Using Epipred, the first step in computing the percent epitope mismatch distance is to compute the nonparametric maximum likelihood estimate (NPMLE) of the number of peptides shared between the reference sequence and the consensus founder sequence(s), defined as the sum of estimated epitope-probabilities across all 8, 9, 10, 11-mers in the reference sequence that are exactly matched in the founder sequence(s). Then, the distance is the NPMLE of the percent of mismatched peptides, defined as one minus the ratio of the NPMLE of the number of shared peptides (computed in the first step) and the NPMLE of the number of peptides in the reference sequence. The denominator NPMLE is computed as the sum across all 8, 9, 10, 11-mers in the reference sequence of the estimated epitope-probabilities. Hence, K-mer distances account for the whole distribution of peptides rather than the limited set of epitopes with a cut-off of 0.8 probability. Because the NetMHC software returns results of ‘non-binder’, ‘weak binder’, or ‘strong binder’, we defined the distance as the estimated percent of mismatched epitopes, the latter defined as the number of weak or strong binding 8, 9, 10, or 11-mers in the reference sequence that mismatch the corresponding peptide in the founder sequence(s).
For each distance measure, a Wilcoxon rank sum test (equivalently the Mann-Whitney test) with exact 2-sided p-value was used to test for a different distribution in the majority-consensus sequence summary measures between the infected vaccine and placebo groups.
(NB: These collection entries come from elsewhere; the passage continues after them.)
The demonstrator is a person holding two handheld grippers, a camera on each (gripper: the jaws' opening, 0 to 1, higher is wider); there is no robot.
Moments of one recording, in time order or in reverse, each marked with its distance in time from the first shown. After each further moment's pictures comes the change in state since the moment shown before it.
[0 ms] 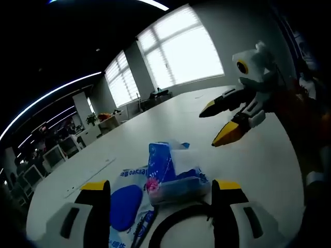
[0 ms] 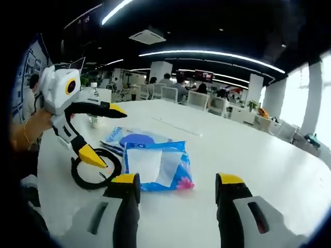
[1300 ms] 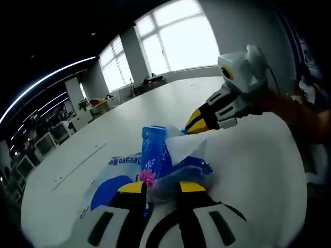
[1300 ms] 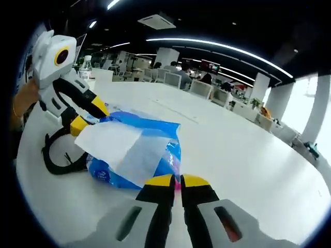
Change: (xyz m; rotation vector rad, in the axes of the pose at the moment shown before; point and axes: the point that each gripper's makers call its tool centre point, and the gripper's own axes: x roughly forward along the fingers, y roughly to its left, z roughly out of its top) left arm 0.032 -0.004 -0.025 -0.039 0.118 -0.082; right arm 0.062 -0.017 -0.036 -0.113 0.114 0.003
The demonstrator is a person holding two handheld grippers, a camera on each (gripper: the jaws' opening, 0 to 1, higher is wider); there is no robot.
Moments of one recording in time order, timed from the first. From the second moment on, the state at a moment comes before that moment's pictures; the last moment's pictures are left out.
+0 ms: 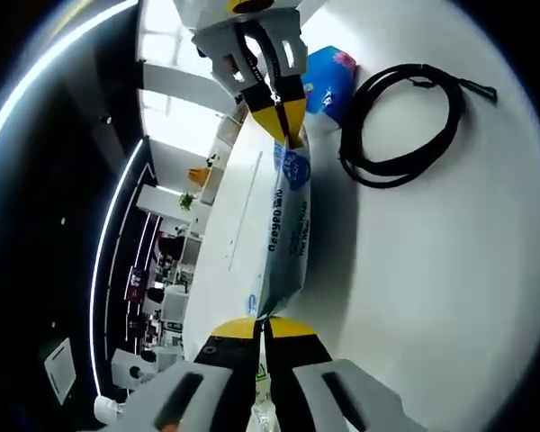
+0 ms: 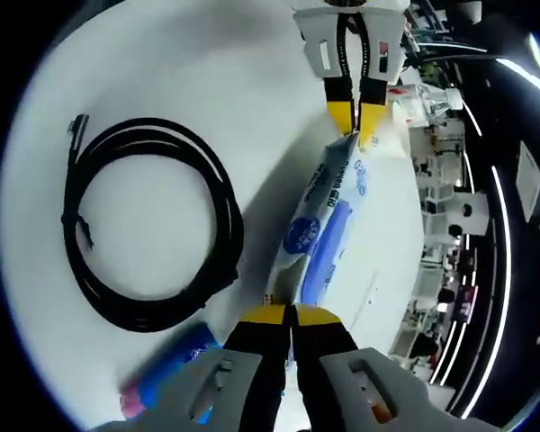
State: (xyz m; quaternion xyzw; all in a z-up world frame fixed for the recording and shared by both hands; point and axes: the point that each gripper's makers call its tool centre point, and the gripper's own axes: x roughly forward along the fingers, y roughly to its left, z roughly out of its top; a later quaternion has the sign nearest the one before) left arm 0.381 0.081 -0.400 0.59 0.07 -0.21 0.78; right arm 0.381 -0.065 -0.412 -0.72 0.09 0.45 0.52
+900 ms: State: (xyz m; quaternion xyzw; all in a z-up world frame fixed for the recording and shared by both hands) left arm 0.384 0.091 -0.427 0.60 0.10 -0.22 0.76; right arm 0.367 -0.054 -0.441 -0.66 0.14 0.50 0.55
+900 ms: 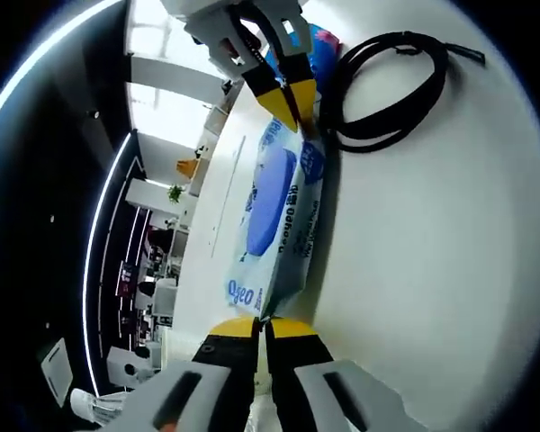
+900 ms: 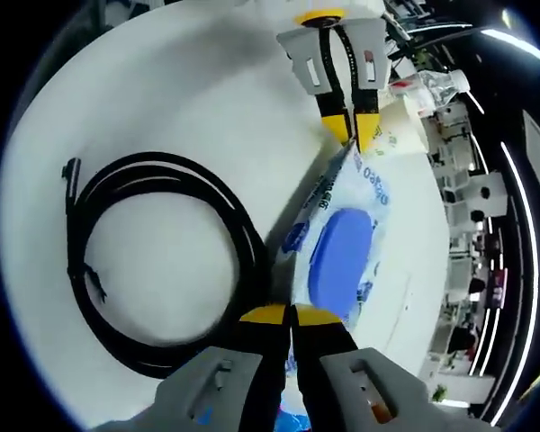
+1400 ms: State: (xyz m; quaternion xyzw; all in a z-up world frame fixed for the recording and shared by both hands) left arm 0.386 0.091 -0.431 0.60 0.11 -0.23 0.76; right arm 0.365 -0.056 -0.448 -0.64 0.16 0.50 0.57
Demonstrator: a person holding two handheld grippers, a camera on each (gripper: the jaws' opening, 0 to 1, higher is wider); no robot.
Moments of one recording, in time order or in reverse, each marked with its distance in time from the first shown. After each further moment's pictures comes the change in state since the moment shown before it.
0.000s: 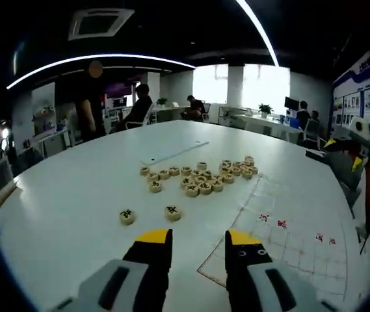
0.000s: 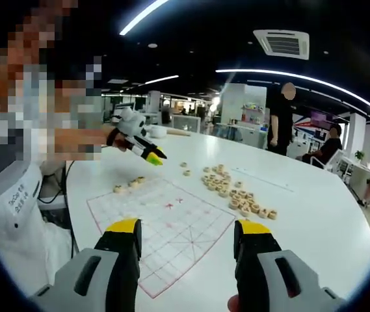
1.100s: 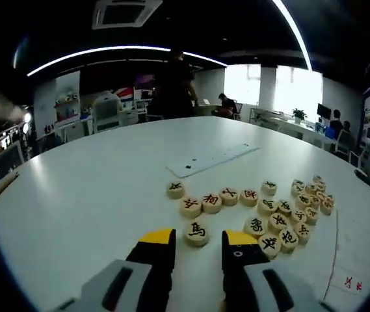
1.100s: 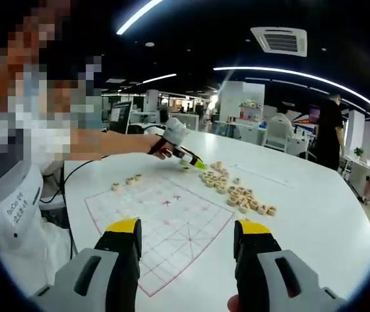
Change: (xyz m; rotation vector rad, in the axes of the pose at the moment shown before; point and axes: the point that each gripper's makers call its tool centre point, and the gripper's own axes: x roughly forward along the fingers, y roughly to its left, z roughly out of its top) left arm 0.142 0.074 0.029 -0.134 0.004 0.145; right arm 0.002 -0.005 -0.007 0.015 0.013 -0.005
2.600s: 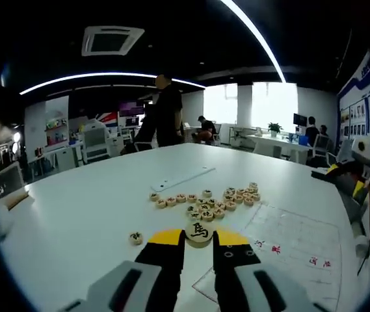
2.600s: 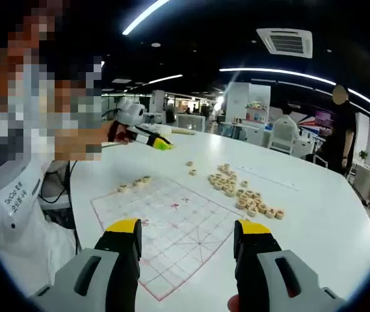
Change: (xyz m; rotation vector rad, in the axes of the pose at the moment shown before) left arm -0.192 -0.067 -0.011 0.093 -0.141 -0.112; right arm 0.005 0.015 0.006 -0.017 -0.008 0.040
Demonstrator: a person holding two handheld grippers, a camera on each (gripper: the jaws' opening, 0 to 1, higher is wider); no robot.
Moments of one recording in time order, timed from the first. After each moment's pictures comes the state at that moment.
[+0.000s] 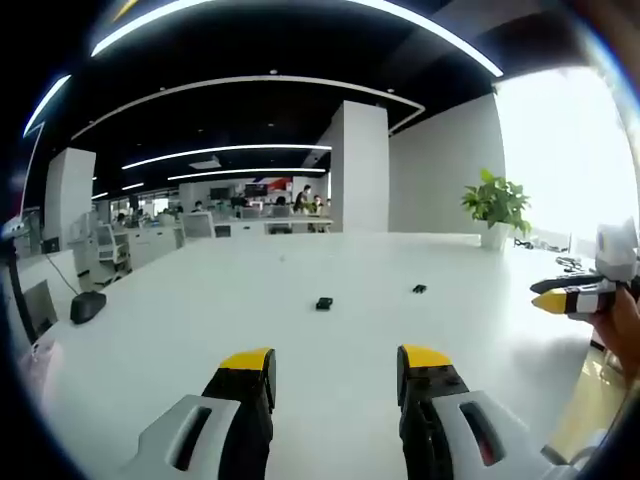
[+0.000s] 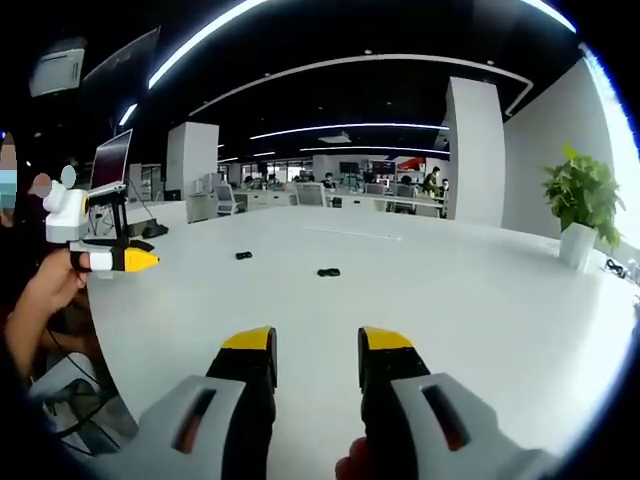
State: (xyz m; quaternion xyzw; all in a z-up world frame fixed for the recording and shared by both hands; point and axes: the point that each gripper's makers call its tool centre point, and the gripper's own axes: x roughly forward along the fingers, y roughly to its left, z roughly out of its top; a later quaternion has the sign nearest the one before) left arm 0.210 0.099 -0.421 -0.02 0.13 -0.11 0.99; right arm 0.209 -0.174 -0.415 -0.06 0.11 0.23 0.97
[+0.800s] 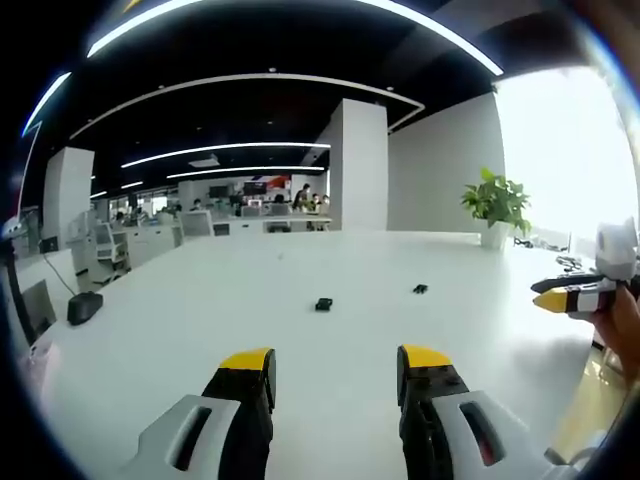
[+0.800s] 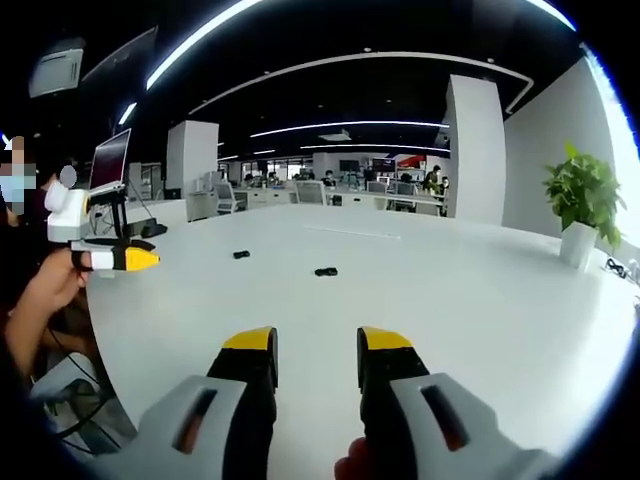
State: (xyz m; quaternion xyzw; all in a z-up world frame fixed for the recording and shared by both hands) left arm 0.215 0.100 -0.420 -0.03 0.13 -0.12 0.98; right arm 0.215 -0.176 -0.414 -0.06 0.11 0.23 0.96
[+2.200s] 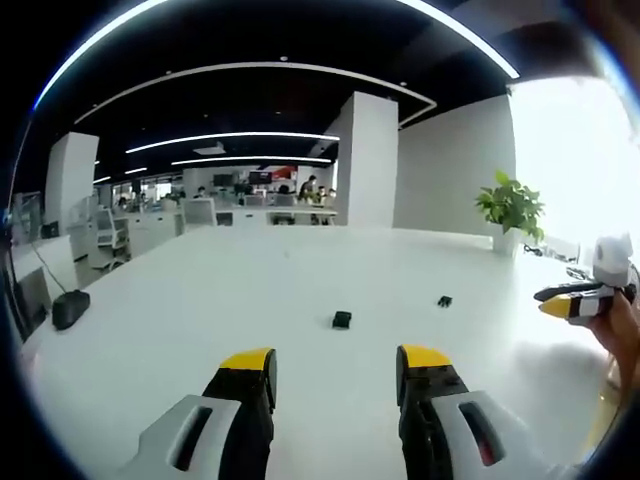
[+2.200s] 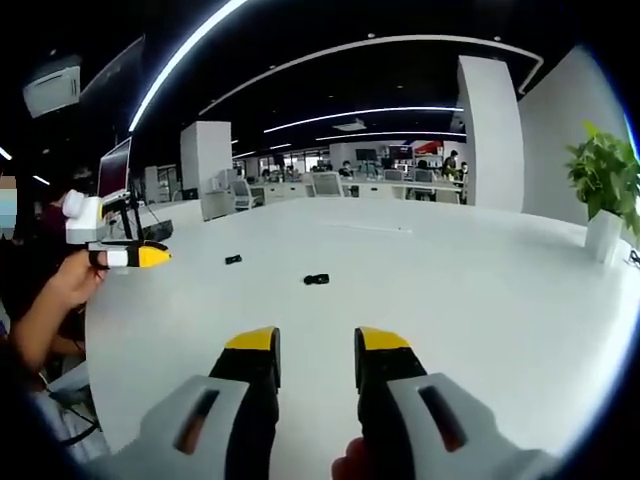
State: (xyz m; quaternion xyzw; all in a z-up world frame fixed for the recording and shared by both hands) left arm 0.271 0.110 -0.421 -0.05 0.15 -0.11 0.98; right arm 0.270 -0.185 -0.414 -0.04 0.14 0.28 0.95
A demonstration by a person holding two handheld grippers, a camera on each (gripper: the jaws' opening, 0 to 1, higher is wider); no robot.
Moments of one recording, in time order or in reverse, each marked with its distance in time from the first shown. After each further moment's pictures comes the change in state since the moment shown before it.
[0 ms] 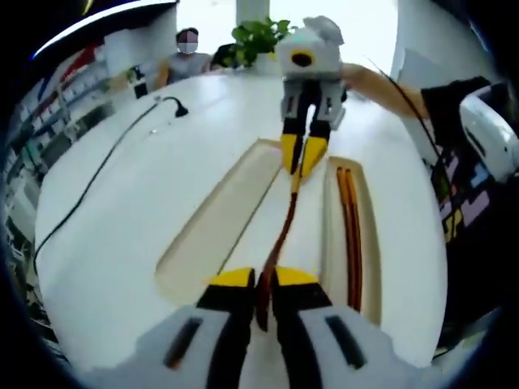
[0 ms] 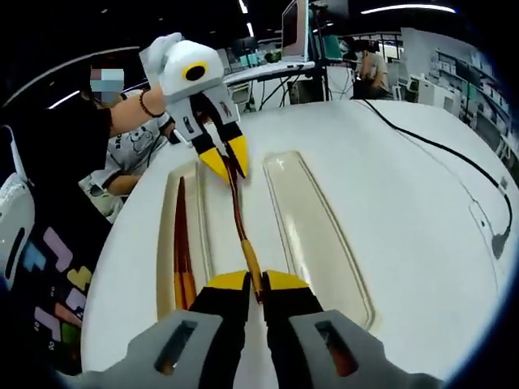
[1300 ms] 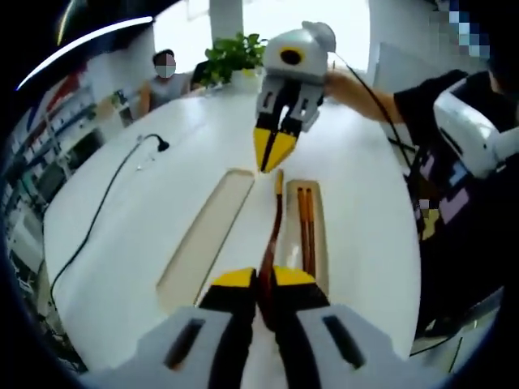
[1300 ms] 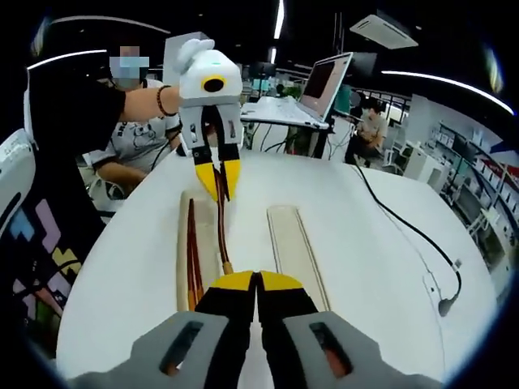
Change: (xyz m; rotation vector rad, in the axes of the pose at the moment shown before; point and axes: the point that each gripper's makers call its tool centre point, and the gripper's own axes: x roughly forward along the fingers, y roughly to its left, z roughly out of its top) left arm -0.044 -0.040 0.033 0.099 -0.036 -0.019; right arm -0.039 0.032 0.042 -0.245 -0.157 -0.144
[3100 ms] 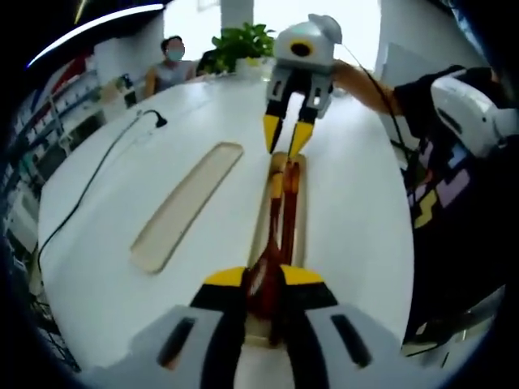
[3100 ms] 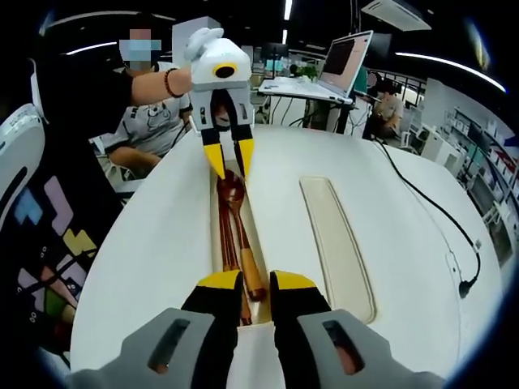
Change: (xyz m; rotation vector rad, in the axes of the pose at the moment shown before) left arm 0.008 -0.023 -0.044 -0.067 0.044 0.003; right arm 0.005 0.031 -0.034 0.006 0.127 0.069
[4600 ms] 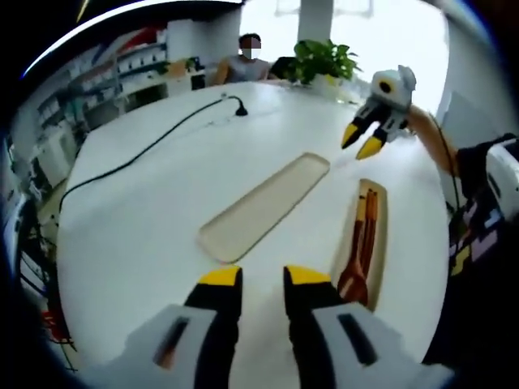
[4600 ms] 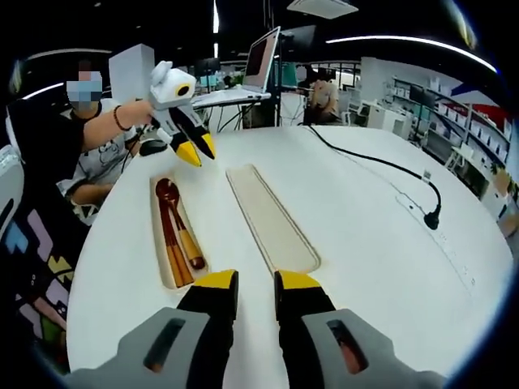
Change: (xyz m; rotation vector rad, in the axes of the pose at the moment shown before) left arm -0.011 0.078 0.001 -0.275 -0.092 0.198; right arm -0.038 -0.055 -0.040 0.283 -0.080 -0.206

Global sieve effects restricted to CTL epitopes in all individual sequences. Parallel to the above distances, we defined two epitope-based distances that account for all individual founder sequences. The CTL epitope distance was defined as above, except that in the first step, T cell epitopes were identified in all of the subject's founder sequences in addition to the reference sequence. The K-mer distance is defined as above, except that the numerator of the ratio is the estimated number of peptides shared between the reference sequence and all of the subject’s founder sequences. Hypothesis testing was the same as described above.
Local sieve analysis statistical methods. Individual sites and K-mers were evaluated as signatures wherein there are different AA distributions for vaccine versus placebo recipients. As the following analyses did not take HLA or predicted epitope sites into account, they were conducted on the 66 subjects used for the analyses above plus the one individual for whom HLA data was not available.
Signature positions in founder variants. For each AA site in Gag, Pol, and Nef, we compared the rate of AA mismatch to the MRKAd5 insert residue found in the infected vaccine group to this rate in the infected placebo group. The same analysis was done for Env with HXB2 as reference. We used the t-statistic numerator-type statistic of Gilbert, Wu, and Jobes14, and their permutation procedure, to compute an unadjusted p-value for each position. Positions with insufficient AA variability to potentially discover a significant result were screened out using Tarone’s procedure15 , which reduced the number of sites for analysis to 97 (from 542) for Gag; 76 (from 885) for Pol; 82 (from 236) for Nef; and 322 (from 957) for Env.